– Настало время, и царь Соломон достиг могущества, которого не знал еще до него ни один правитель в мире. Чего бы пронзительные и проницательные глаза царя ни пожелали бы, он ни в чем и никогда не отказывал им и не возбранял сердцу своему никакого веселья…

Затаившая дыхание, женщина интуитивно почувствовала, что они подходят к самому интересующему ее моменту.

– Было у царя семьсот жен и триста наложниц…

– Ах! – невольный вздох изумления вырвался из женской груди.

О, Аллах! Разве может она себе представить оное? О чем, о каком же благочестии можно еще говорить? Блуд и беспробудное распутство. Сие есть грех, тяжкий грех – слушать подобные развратные речи. Ей следует прервать слова почтенного странника. Но она не в силах…

– Да-да, ханум, именно столько, говорят, было у него жен, не считая рабынь и наложниц. И всех их очаровывал своей любовью Соломон, а потому как дал ему Господь такую неиссякаемую силу страсти, какой не имелось у людей обыкновенных…

Бесстрастным голосом дервиш рассказывал о том, что любил царь евреек белолицых, черноглазых, красногубых хеттеянок за их яркую, но мгновенную красоту, что столь рано и прелестно расцветает, а потом стремительно вянет, как цветок нарцисса.

Любил он смуглых, высоких, пламенных филистимлянок с жесткими и курчавыми волосами. Они носили на кистях рук звенящие из золота запястья, золотые обручи на плечах, а на обеих щиколотках широкие браслеты, соединенные друг с другом тонкой цепочкой…

Любил он нежных, маленьких, гибких аммореянок, сложенных без упрека. Верность и покорность их в любви вошли в пословицу. Женщин любил из Ассирии, искусно удлинявших красками свои дивные глаза.

Любил царь желтокожих египтянок, неутомимых в любви и столь же безумных в ревности, сладострастных вавилонянок, у которых все тело под одеждой гладко, как мрамор, ибо они особой пастой истребляли на нем все волосы…

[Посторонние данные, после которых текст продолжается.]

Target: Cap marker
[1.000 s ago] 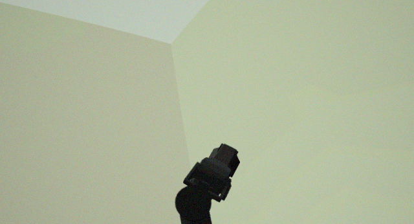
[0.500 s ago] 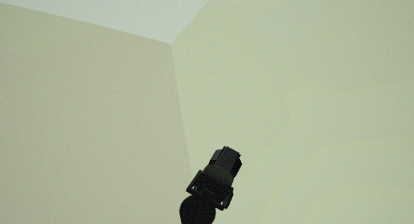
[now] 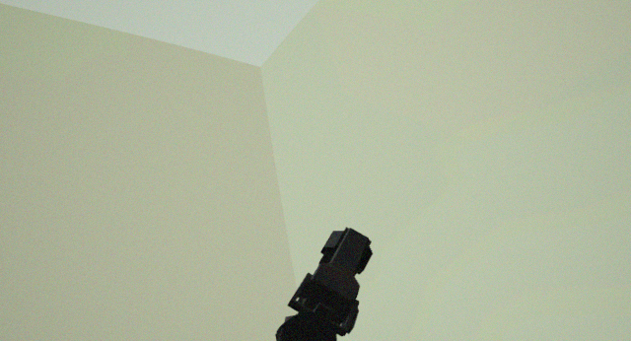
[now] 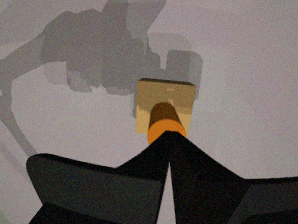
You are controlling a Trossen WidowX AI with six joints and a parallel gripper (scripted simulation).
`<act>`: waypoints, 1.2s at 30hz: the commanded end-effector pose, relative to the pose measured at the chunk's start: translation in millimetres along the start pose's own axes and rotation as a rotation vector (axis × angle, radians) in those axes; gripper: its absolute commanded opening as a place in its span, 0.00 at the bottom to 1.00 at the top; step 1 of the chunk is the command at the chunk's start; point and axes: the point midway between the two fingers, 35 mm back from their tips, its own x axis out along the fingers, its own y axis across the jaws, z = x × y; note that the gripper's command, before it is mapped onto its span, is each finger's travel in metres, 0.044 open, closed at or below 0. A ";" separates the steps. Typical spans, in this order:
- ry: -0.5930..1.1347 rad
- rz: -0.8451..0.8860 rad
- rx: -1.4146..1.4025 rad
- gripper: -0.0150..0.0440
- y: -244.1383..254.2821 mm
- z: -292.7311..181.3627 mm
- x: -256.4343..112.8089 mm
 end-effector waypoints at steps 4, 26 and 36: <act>0.000 0.000 0.000 0.25 0.0 0.0 0.0; 0.003 -0.004 0.003 0.61 -1.4 0.1 -89.7; 0.003 -0.004 0.003 1.00 -1.4 0.1 -89.7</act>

Обожал царь дев из Бактрии, красивших волосы и ногти в огненно-красный цвет и носивших на себе тонкие шальвары, хрупких женщин с голубыми глазами, с льняными волосами и нежным запахом кожи, коих ему привозили с полуночных стран, и язык коих был никому непонятен. Кроме того, царь любил многих дочерей Иудеи и Израиля…

– О, Аллах! – прошептали женские уста, не в силах осознать все это, услышанное собственными ушами.

– А также разделял царь ложе с Балкис-Македа, царицей Савской, что превзошла всех женщин мира своей красотой, мудростью, богатством и разнообразием искусства в страсти. Иудей совершенно покорил ее своим умом и находчивостью, заставив пройти по зеркалам, уложенным на землю, и приподнять свои нижние юбки…

Чуть прищурились женские глаза, усмешка тронула ее уста. Слышала она о том, будто бы у той царицы на ногах росли козлиные копытца…

И княжич Олег баял, что Соломон хитростью заставил пройти ее через зеркала, а та, подумав, что ступает в воду, приподняла подол.

Нет, козлиных копытцев не оказалось, но женские ножки на поверку вышли кривоваты да шерстью знамо покрыты…

– Не оставил царь Соломон без внимания и сунамитянку Ависагу, согревавшую старость царя Давида, ласковую и послушную красавицу, из-за которой он предал своего старшего брата Адонию смерти от руки Ванея, сына Иодаева…

И бедную девушку из виноградника, по имени Суламифь, одну из всех земных женщин любил царь всем своим сердцем…

Почувствовав, как жаркая краска густо разливается по всему лицу, Суюм встала и отошла к окну. Да, правду ей тогда баял княжич Олег, выходит, так все и было…


Выйдя из гостиной, Насима остановилась в раздумье. Несмотря на желание отыскать своего мужа и допытаться у него о причине их столь поспешного вызова в столицу, она чувствовала, что все ее нутро нещадно раздирается на части от нестерпимого любопытства. Охота дознаться до всего все ширилась и поднималась, росла вместе с уже укрепившейся в ее сердце тревогой за своего старшего брата Глеба.